The Girl at the End of the Garden(a love story)

She stood silent, still, head raised, listening, smoking. In the cool, crisp after rain, at the end of the lane, at the bottom of her garden.

All that summer I saw her, with the sun coming up low in the east. That would be early, my morning constitutional, her morning smoke, mist or rain or long shadows to the west. She never looked my way, not once, not even when I deliberately scuffled my feet, kicking up the gravel.

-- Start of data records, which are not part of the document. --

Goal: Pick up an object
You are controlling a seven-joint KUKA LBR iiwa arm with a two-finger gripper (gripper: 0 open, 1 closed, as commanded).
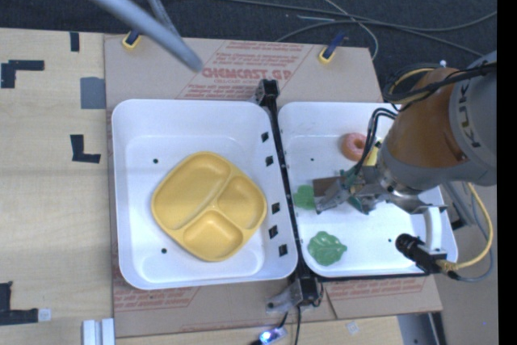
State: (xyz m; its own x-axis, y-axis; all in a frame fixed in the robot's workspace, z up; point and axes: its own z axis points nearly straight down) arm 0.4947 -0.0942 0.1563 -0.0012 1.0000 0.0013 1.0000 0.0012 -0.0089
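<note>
Your view, left to right: left bin [129,174] holds yellow three-compartment plastic tray [210,206]. Right bin [323,117]: small green piece [304,197], leafy green lump [326,247], pink ring [353,145]. Arm [432,133] bent low; gripper [327,196] just beside small green piece, finger state: cannot tell.

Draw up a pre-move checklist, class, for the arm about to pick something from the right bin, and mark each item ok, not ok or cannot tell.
1. Gripper is down inside the right bin: ok.
2. A target lies close: the small green piece sits right at the gripper tip: ok.
3. That piece is between the fingers: cannot tell.
4. Other items lie apart from the tip: green toy nearer the front wall, pink ring toward the back: ok.
5. Room beside the divider: the small green piece lies close to it: not ok.
6. Yellow tray stays in the left bin, out of the path: ok.
</note>
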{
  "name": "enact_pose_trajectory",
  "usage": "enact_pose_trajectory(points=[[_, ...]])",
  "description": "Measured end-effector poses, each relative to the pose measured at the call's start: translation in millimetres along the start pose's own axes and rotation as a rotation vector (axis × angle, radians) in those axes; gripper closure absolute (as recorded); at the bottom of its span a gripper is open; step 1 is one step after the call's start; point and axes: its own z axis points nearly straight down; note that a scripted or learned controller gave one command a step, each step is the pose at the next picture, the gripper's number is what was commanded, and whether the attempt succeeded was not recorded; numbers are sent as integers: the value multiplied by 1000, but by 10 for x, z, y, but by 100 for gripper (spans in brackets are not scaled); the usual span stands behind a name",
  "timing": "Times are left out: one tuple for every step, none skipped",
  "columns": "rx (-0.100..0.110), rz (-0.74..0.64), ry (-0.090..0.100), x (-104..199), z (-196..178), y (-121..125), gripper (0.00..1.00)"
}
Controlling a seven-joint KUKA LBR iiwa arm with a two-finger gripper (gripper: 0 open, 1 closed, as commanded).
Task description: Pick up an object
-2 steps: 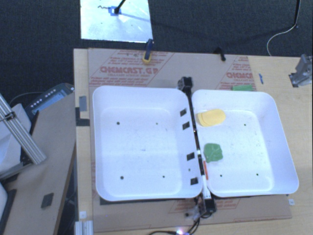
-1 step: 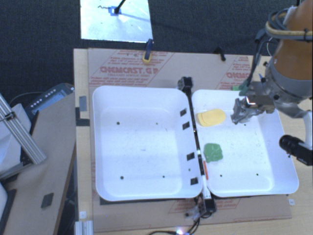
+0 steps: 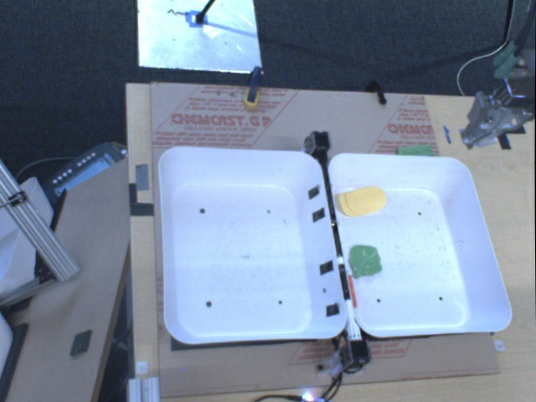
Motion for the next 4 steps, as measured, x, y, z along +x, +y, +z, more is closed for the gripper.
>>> enact_pose_trajectory(points=[[31,-5,1,518,1707,-41,100],[5,2,1,279,501,-6,100],[12,1,1,215,60,-1,100],[29,-5,0,738,1271,-31,100]])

I had a feeling that she was from away. Out of place, out of time. She wore wide- bottomed slacks from the fifties, shirt tucked in, sleeves rolled up.

At first I thought she was an image imprinted on my retina like you sometimes have after staring too long into a bright light. I thought I might be remembering my cousin tripping down the garden path all those years ago. Because of the smoking. My cousin used to smoke in just that manner, holding the cigarette up close to her face, wrist acting as a hinge. My older sophisticated cousin. Ever since, to me there is something mysterious about a woman in a garden at an early hour smoking. Like Proust’s madeleine, the image brings forth a raft of remembrances.

But who is this woman who seems to be waiting, waiting and listening? Who is she waiting for? What is she listening for? The song of robins? The thrum of traffic on the street below? Rather, she seems to be turned inward, listening to her waiting, listening to her story.

She is alone. Now that he is gone. Now that she has foolishly told him to go. They were  of different races or religions, or his or her family did not approve. Or did they quarrel? Was it some foolish quarrel over nothing that resulted in her having to get through all her future nights alone?

Or with the husband she chose instead of him. There’s that one, too. The woman who has married the wrong man.

Right hand raised holding the cigarette, left hand holding a tin container for ashes, I could never see her left hand to look for a ring. I didn’t want to stare.

She can not be an ordinary woman, with kids in the house eating Cheerios, a husband looking into the bathroom mirror shaving. Maybe she has a career downtown in one of those tall oil buildings. No, I don’t like that at all. Unless she’s having an affair with a co-worker. But there’s no romance in that.

She must be waiting and listening for a lover. As someone once said: for a woman, love is the only subject. A man is a novel eager as a puppy to read himself to her. A woman is silent waiting for someone who will find her and stick around long enough to read her.

But perhaps she is waiting for someone in her future, waiting for a voice, a footstep, an embrace. No. Past is better, there’s more melancholy there. More bonjour tristesse.

Although, future could be that she is waiting for a lover who does not come because he has no idea she wants him to come. But that’s irony. This is not an ironic story.

This is a sad story. She waited for him for so long, waited for him to come and rescue her from her aloneness, but he never came. She became engaged to another. Of what now does she dream? What now are the strivings of her heart?

In the early morning after rain, her smoke mixes with the damp and spirals upward,   acrid and sweet. As I pass and make my turn down onto the paved street I recall that Freud once said, sometimes a cigar is only a cigar. Is it possible that a girl at the end of the garden having a smoke is simply a girl at the end of the garden having a smoke?